Given data:
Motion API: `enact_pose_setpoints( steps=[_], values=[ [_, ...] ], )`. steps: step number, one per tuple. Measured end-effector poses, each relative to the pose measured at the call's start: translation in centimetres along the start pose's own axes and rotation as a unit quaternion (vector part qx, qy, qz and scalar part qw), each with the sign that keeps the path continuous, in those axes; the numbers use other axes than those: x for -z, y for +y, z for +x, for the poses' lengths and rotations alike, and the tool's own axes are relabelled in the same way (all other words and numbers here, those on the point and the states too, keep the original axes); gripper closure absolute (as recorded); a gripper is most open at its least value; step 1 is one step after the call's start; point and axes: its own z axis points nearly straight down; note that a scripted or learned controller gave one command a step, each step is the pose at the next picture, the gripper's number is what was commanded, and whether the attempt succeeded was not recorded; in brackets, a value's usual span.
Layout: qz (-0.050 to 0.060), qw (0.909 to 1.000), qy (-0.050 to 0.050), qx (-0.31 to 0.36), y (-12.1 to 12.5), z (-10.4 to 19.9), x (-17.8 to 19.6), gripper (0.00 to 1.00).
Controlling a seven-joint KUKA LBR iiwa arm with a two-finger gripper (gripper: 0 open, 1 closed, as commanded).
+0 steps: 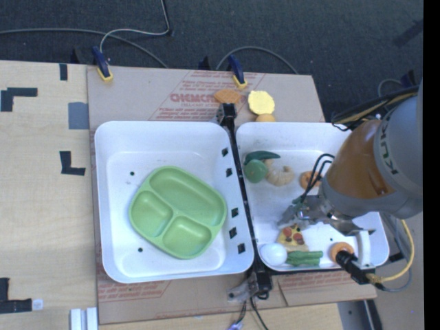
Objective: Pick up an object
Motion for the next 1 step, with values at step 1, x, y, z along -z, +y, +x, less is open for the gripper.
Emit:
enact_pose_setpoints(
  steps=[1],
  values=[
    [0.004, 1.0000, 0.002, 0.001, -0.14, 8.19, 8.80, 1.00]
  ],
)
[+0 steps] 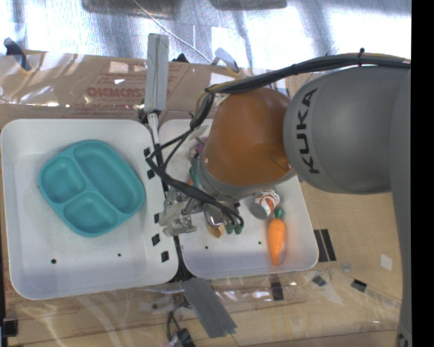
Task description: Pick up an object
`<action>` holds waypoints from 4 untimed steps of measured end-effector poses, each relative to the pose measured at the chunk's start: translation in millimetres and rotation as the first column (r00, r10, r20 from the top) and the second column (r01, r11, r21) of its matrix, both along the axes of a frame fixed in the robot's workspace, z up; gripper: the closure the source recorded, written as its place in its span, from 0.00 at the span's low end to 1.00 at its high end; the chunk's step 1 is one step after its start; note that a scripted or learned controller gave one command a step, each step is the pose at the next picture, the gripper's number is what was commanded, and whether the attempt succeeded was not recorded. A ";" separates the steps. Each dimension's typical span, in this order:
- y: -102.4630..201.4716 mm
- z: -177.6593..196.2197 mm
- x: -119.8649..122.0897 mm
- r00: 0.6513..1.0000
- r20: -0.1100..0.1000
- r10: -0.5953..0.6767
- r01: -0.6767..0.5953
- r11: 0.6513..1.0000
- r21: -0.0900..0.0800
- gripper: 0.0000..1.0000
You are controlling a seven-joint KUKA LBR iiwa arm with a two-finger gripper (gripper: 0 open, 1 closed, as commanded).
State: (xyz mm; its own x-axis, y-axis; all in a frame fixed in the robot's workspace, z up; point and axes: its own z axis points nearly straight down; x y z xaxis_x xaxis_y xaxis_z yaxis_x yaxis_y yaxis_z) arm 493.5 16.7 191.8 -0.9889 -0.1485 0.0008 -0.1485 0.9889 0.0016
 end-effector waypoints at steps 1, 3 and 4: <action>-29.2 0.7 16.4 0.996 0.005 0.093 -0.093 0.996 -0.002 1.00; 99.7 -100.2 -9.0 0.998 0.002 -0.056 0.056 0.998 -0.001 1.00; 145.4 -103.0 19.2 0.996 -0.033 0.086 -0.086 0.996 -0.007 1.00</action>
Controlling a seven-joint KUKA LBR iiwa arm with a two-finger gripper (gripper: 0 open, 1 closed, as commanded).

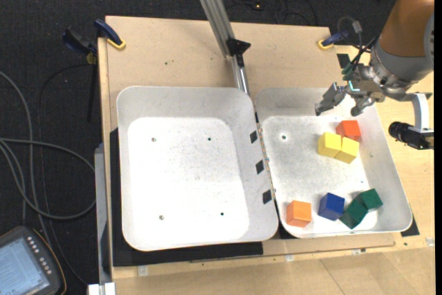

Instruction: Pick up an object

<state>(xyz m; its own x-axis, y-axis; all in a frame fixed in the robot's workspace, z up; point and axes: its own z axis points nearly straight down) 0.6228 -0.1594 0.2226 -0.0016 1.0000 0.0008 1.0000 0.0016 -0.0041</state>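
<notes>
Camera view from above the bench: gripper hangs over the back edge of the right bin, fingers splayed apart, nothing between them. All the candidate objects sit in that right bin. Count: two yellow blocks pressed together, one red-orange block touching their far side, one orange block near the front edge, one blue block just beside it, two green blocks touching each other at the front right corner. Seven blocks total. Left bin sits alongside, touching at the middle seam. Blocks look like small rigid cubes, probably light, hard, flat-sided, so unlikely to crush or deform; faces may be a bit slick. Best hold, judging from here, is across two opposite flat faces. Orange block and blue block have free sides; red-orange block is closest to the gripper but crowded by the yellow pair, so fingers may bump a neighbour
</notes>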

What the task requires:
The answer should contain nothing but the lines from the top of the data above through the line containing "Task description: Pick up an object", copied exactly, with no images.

Exercise output:
Motion API: `enact_pose_setpoints( steps=[_], values=[ [_, ...] ], )`. steps: step number, one per tuple. Measured end-effector poses, each relative to the pose measured at the call's start: translation in centimetres along the start pose's own axes and rotation as a unit quaternion (vector part qx, qy, qz and scalar part qw), each with the sign that keeps the path continuous, in those axes; the numbers use other axes than those: x for -z, y for +y, z for +x, for the poses' lengths and rotations alike, and the tool's own axes are relabelled in the same way (all other words and numbers here, those on the point and the states too, keep the original axes); gripper closure absolute (as recorded); a gripper is most open at its least value; step 1 is one step after the call's start; point and axes: its own z axis points nearly straight down; note that a scripted or learned controller gave one command a step, each step is the pose at the next picture, the gripper's number is what was commanded, and whether the attempt succeeded was not recorded; in brackets, a value's usual span.
Layout: qz (-0.050 to 0.060), qw (0.909 to 1.000), qy (-0.050 to 0.050), qx (-0.31 to 0.36), y (-12.1 to 12.5), z (-10.4 to 19.9), x (-17.8 to 19.6), gripper (0.00 to 1.00).
Controlling a seven-joint KUKA LBR iiwa arm with a two-finger gripper (gripper: 0 open, 1 closed, as commanded).
+0 steps: 
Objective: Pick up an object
Motion for the next 1 step, with values at step 1, x, y, z along -z, +y, +x, less is open for the gripper.
Emit:
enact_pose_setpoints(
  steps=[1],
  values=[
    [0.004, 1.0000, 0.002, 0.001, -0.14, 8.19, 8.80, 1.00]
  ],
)
[+0 steps] 
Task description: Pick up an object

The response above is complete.